Power monitoring systems are used to manage these inrush conditions associated with start-up, as well as to provide critical information on voltage irregularities, one of the five factors attributed to most motor failures. Often overlooked, incoming power quality can have a direct impact on motor performance.
For example, undervoltage and overvoltage conditions can cause rapid heating in the windings, shortening their life. Transients can trigger failures in the winding insulation, while harmonics from nearby equipment can contribute to overheating of the windings. Unbalanced voltage conditions between phases will result in increased current flow and overheated windings as well.
Power monitors are used to baseline incoming power, identify any conditions that might contribute to motor failure, trend parameters that could lead to long-term degradation, and provide data to reduce energy consumption.
Beyond the blackout
While volumes will be written on the cause of the August blackout, the lessons learned about power vulnerabilities at the facility level should spur immediate action. Today’s power monitoring instrumentation is a predictive maintenance tool that can help facilities avoid power quality problems that lead to equipment malfunction, overheating of circuits, and system failure.

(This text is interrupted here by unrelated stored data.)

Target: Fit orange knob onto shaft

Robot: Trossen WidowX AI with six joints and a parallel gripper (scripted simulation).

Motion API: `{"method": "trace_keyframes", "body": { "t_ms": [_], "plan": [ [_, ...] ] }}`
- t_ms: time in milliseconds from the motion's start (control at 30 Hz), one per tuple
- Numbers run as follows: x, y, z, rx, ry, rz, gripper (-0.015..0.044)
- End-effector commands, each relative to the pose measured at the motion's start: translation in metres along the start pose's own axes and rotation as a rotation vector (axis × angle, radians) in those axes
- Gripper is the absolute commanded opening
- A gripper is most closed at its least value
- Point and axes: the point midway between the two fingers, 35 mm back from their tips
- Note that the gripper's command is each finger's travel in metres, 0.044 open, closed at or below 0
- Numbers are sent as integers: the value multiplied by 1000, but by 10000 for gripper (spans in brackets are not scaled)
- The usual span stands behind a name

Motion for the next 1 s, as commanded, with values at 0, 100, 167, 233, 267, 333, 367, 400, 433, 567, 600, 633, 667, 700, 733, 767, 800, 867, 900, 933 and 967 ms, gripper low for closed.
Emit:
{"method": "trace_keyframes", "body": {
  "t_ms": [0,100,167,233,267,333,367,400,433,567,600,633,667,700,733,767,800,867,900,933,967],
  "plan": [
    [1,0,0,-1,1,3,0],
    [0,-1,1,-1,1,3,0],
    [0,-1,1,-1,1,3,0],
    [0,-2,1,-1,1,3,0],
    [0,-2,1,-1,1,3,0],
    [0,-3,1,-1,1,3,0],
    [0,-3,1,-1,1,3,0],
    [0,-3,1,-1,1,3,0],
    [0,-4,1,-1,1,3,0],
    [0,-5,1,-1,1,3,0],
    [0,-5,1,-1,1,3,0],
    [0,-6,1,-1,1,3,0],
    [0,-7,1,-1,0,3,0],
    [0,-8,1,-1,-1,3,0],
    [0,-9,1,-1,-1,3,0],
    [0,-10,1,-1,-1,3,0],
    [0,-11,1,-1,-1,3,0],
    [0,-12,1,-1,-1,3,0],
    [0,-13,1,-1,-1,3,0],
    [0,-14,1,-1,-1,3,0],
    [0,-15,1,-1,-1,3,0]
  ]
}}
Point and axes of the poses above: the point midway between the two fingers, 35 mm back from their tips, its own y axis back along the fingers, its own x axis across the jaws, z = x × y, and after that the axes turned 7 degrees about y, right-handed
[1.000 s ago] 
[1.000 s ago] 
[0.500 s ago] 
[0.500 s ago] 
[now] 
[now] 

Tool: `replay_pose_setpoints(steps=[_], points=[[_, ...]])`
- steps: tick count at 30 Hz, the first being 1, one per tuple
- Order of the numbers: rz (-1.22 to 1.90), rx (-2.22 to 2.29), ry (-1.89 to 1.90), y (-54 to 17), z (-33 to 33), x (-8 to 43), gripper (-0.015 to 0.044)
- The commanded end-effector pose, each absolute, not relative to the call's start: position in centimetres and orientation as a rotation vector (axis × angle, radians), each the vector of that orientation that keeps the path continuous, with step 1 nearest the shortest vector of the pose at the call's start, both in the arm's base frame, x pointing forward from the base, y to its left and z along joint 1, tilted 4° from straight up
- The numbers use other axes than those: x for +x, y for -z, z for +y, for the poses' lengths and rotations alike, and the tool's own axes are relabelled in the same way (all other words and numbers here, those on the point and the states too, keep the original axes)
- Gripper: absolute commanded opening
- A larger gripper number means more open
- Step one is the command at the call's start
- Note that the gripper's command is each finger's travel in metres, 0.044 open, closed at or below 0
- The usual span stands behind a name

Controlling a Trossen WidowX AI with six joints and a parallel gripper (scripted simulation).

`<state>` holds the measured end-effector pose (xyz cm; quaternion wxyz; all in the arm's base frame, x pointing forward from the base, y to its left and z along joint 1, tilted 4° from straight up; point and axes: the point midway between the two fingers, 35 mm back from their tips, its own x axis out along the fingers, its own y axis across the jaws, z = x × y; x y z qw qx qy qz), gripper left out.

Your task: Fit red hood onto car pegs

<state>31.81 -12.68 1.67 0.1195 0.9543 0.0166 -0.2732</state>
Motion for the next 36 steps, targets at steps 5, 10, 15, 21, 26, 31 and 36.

Whether used to baseline power infrastructure, troubleshoot power quality problems, evaluate power availability prior to purchasing new manufacturing equipment, or bringing key processes on line, power monitoring instrumentation delivers a significant return on investment. MT
Information supplied by Dranetz-BMI, 1000 New Durham Rd., Edison, NJ 08818; (800) 372-6832
Monitoring the Blackout
Now considered the most significant blackout of modern times, statistics surrounding the August 14, 2003 event are worth considering:
• What started out as a “typical” summertime power plant trip at 2 p.m. in Ohio set off the cascade of massive outages across eight states and two countries.
• Over 100 power plants and transmission lines shut down during this period—most after 4:10 p.m. within a 9 second span.
• 50 million people experienced power loss, some for up to 72 hours.
• 61,800 MW of customer load was impacted.
Monitoring data was captured using Dranetz-BMI’s Signature System, a web-browser-based, continuous monitoring system, at numerous locations across the impacted area. This data proves useful in understanding the cascade of events across the region. In fact, system customers who recognized the unique “signature” created by the simultaneous 3-phase deep sag were able to affect an orderly transition to their UPS systems and backup generators.
The type of data generated by these monitoring systems enabled customers to implement and evaluate backup generation programs, assess the impact of power quality events on key process equipment, and bring that equipment successfully back on line without damaging product quality.
Fig. 1 shows the rms voltage recorded in New Jersey at the time of the unraveling. The voltage has a drop that showed the system was becoming overloaded as generation was going off-line and power flow reversed through parts of the grid. (The faulty current increased during this time as the monitored office building drew more amps to compensate for the reduced voltage.)
Fig. 2 shows a frequency rise in New Jersey that occurred when load was dropped and there was temporarily too much generation compared to load in the remaining system.
Fig. 3 shows the frequency jump in Knoxville, TN. This is because the grid is interconnected and the utility was feeding power north into the affected areas. When Ohio, Michigan, Pennsylvania, etc., were lost, then the same situation occurred: There was temporarily too much generation in the system.